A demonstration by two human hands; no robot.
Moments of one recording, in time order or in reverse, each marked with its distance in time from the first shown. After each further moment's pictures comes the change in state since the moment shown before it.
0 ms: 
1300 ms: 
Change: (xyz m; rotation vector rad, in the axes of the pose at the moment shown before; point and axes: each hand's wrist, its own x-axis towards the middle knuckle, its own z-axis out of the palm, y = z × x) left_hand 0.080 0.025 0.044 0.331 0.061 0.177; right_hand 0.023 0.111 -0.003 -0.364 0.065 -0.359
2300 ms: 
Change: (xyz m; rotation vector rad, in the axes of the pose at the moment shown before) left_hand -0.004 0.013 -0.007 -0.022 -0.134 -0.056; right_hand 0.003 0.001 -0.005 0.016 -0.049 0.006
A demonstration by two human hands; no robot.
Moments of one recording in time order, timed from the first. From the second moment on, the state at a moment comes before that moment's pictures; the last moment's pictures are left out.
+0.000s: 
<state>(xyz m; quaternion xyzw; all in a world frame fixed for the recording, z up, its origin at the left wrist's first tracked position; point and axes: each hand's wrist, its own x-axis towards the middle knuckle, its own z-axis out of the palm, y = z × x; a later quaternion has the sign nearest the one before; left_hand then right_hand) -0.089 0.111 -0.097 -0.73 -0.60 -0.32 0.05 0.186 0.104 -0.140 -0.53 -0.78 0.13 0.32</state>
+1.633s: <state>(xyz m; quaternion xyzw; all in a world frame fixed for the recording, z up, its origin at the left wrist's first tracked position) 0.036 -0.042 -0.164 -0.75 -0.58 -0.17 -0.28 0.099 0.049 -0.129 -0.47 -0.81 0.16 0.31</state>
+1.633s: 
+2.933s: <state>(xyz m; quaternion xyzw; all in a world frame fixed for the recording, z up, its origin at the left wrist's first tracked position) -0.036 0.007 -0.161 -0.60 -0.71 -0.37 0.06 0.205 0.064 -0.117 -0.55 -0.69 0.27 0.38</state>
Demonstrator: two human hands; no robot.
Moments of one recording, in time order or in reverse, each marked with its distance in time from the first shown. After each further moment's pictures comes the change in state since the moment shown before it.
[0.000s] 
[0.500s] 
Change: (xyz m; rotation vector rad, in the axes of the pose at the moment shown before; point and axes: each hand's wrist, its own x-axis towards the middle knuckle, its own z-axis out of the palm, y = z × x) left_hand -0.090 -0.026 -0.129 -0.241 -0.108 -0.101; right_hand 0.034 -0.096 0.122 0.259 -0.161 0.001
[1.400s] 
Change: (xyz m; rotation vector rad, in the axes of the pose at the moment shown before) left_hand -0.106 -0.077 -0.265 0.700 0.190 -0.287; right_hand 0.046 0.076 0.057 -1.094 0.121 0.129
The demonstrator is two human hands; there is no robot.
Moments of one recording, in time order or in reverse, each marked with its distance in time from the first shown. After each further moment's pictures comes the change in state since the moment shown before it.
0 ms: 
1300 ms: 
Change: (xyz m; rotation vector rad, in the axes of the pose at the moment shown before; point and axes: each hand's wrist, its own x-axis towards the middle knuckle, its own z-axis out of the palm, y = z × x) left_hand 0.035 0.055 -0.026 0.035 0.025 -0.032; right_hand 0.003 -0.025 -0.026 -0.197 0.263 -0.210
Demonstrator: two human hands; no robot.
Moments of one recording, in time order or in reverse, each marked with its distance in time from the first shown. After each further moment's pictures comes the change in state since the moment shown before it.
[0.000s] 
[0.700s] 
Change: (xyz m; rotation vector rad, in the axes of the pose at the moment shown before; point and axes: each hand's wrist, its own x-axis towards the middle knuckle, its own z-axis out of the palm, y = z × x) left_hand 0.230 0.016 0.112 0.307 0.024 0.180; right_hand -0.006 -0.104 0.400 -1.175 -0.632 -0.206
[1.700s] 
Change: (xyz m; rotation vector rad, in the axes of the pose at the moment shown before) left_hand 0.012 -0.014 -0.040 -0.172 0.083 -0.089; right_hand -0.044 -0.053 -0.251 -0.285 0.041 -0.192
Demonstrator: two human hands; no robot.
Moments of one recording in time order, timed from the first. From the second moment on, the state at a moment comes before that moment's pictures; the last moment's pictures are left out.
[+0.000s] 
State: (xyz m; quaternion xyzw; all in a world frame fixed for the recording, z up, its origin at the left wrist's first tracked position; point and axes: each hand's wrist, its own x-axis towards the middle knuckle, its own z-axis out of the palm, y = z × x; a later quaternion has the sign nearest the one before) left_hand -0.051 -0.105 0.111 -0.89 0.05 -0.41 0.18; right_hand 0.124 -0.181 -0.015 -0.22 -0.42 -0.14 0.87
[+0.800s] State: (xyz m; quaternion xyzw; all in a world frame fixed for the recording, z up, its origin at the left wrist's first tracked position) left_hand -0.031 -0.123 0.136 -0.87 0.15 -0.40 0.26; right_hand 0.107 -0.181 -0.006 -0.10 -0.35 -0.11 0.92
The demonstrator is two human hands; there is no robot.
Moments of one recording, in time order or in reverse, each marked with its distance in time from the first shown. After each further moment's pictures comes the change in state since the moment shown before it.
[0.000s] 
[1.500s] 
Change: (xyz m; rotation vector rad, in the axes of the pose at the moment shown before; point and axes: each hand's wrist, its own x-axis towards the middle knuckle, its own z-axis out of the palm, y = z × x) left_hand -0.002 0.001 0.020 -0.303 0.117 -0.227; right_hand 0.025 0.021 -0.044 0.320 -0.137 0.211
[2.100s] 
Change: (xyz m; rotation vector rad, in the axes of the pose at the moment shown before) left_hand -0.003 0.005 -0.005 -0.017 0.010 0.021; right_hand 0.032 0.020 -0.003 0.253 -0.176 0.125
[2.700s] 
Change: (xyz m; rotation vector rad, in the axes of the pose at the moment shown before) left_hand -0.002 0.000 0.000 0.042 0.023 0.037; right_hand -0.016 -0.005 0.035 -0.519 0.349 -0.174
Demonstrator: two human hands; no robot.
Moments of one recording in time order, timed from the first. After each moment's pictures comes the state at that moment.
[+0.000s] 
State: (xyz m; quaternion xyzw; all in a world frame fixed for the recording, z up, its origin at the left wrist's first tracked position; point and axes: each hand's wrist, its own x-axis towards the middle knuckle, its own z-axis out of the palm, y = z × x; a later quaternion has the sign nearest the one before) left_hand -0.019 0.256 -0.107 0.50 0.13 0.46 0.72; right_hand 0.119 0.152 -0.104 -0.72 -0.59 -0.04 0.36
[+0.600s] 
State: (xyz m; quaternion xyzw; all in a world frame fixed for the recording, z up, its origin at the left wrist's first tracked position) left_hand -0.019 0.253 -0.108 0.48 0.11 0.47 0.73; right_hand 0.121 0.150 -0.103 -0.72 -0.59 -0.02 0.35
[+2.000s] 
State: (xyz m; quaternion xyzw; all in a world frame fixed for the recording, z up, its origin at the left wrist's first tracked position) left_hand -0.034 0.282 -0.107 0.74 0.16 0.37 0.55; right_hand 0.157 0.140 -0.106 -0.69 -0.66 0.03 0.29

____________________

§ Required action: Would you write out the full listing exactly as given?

§ Task output:
A demonstration by two human hands; no robot.
Moments of one recording, in time order or in reverse, each marked with its distance in time from the first shown. After each further moment's pictures comes the change in state since the moment shown before it.
0 ms: 
1300 ms: 
Change: (xyz m; rotation vector rad, in the axes of the pose at the moment shown before; point and axes: each hand's wrist, its own x-axis towards the middle knuckle, its own z-axis out of the palm, y = z × x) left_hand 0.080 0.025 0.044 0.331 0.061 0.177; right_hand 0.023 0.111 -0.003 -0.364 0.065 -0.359
2300 ms: 
Change: (xyz m; rotation vector rad, in the axes of the pose at the moment shown before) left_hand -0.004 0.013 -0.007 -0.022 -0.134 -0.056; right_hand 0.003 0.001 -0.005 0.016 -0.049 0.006
A demonstration by two human hands; no robot.
Moments of one recording in time order, timed from the first. From the second moment on, the state at a moment comes before that moment's pictures; the last moment's pictures are left out.
+0.000s: 
<state>(xyz m; quaternion xyzw; all in a world frame fixed for the recording, z up, its origin at the left wrist's first tracked position; point and axes: each hand's wrist, its own x-axis towards the middle knuckle, its own z-axis out of the palm, y = z × x; a later quaternion has the sign nearest the one before; left_hand then right_hand) -0.089 0.111 -0.097 -0.73 -0.60 -0.32 0.05 0.186 0.104 -0.140 -0.53 -0.78 0.13 0.32</state>
+1.633s: <state>(xyz m; quaternion xyzw; all in a world frame fixed for the recording, z up, its origin at the left wrist's first tracked position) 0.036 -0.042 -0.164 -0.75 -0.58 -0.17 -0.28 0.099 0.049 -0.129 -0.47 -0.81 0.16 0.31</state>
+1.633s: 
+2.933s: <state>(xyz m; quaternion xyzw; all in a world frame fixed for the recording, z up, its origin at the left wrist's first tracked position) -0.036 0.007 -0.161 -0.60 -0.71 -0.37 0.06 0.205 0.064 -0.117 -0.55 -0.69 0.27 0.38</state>
Demonstrator: two human hands; no robot.
Moments of one recording, in time order or in reverse, each marked with its distance in time from the first shown. After each further moment's pictures comes the change in state since the moment shown before it.
[0.000s] 
[0.500s] 
Change: (xyz m; rotation vector rad, in the axes of the pose at the moment shown before; point and axes: each hand's wrist, its own x-axis towards the middle knuckle, its own z-axis out of the palm, y = z × x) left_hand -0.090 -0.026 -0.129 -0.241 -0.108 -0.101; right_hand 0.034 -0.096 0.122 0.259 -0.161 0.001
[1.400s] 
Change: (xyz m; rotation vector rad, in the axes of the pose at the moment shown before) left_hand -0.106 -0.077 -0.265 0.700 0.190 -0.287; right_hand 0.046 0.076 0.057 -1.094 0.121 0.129
The demonstrator is two human hands; there is no robot.
Moments of one recording, in time order or in reverse, each marked with its distance in time from the first shown. After each further moment's pictures comes the change in state since the moment shown before it.
0 ms: 
1300 ms: 
Change: (xyz m; rotation vector rad, in the axes of the pose at the moment shown before; point and axes: each hand's wrist, its own x-axis towards the middle knuckle, its own z-axis out of the palm, y = z × x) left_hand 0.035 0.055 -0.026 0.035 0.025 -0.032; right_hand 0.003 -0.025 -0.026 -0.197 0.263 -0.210
Demonstrator: two human hands; no robot.
Moments of one recording, in time order or in reverse, each marked with its distance in time from the first shown. After each further moment's pictures comes the change in state since the moment shown before it.
[0.000s] 
[0.700s] 
Change: (xyz m; rotation vector rad, in the axes of the pose at the moment shown before; point and axes: each hand's wrist, its own x-axis towards the middle knuckle, its own z-axis out of the palm, y = z × x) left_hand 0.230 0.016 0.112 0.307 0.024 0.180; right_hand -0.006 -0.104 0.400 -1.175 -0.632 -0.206
[1.700s] 
Change: (xyz m; rotation vector rad, in the axes of the pose at the moment shown before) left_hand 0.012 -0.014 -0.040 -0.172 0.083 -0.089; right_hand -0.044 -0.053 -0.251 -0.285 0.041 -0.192
Demonstrator: two human hands; no robot.
Moments of one recording in time order, timed from the first. From the second moment on, the state at a moment comes before that moment's pictures; the last moment's pictures are left out.
[+0.000s] 
State: (xyz m; quaternion xyzw; all in a world frame fixed for the recording, z up, its origin at the left wrist's first tracked position; point and axes: each hand's wrist, its own x-axis towards the middle knuckle, its own z-axis out of the palm, y = z × x; a later quaternion has the sign nearest the one before) left_hand -0.051 -0.105 0.111 -0.89 0.05 -0.41 0.18; right_hand 0.124 -0.181 -0.015 -0.22 -0.42 -0.14 0.87
[+0.800s] State: (xyz m; quaternion xyzw; all in a world frame fixed for the recording, z up, its origin at the left wrist's first tracked position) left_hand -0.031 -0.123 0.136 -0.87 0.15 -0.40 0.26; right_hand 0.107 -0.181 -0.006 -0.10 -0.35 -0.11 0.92
The demonstrator is two human hands; there is no robot.
Moments of one recording, in time order or in reverse, each marked with its distance in time from the first shown. After each further moment's pictures comes the change in state since the moment shown before it.
[0.000s] 
[1.500s] 
Change: (xyz m; rotation vector rad, in the axes of the pose at the moment shown before; point and axes: each hand's wrist, its own x-axis towards the middle knuckle, its own z-axis out of the palm, y = z × x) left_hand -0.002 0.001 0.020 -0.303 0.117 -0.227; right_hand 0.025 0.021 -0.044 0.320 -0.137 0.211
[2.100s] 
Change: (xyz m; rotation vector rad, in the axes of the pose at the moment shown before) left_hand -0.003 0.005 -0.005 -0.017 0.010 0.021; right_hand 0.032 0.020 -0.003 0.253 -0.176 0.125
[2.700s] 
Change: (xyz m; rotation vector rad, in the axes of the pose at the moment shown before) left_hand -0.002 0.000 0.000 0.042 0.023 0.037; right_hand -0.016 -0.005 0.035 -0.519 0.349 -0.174
Demonstrator: two human hands; no robot.
Moments of one recording in time order, timed from the first. After each moment's pictures comes the state at that moment.
[+0.000s] 
State: (xyz m; quaternion xyzw; all in a world frame fixed for the recording, z up, its origin at the left wrist's first tracked position; point and axes: each hand's wrist, its own x-axis towards the middle knuckle, its own z-axis out of the palm, y = z × x; a later quaternion has the sign nearest the one before) left_hand -0.019 0.256 -0.107 0.50 0.13 0.46 0.72; right_hand 0.119 0.152 -0.104 -0.72 -0.59 -0.04 0.36
[+0.600s] 
State: (xyz m; quaternion xyzw; all in a world frame fixed for the recording, z up, its origin at the left wrist's first tracked position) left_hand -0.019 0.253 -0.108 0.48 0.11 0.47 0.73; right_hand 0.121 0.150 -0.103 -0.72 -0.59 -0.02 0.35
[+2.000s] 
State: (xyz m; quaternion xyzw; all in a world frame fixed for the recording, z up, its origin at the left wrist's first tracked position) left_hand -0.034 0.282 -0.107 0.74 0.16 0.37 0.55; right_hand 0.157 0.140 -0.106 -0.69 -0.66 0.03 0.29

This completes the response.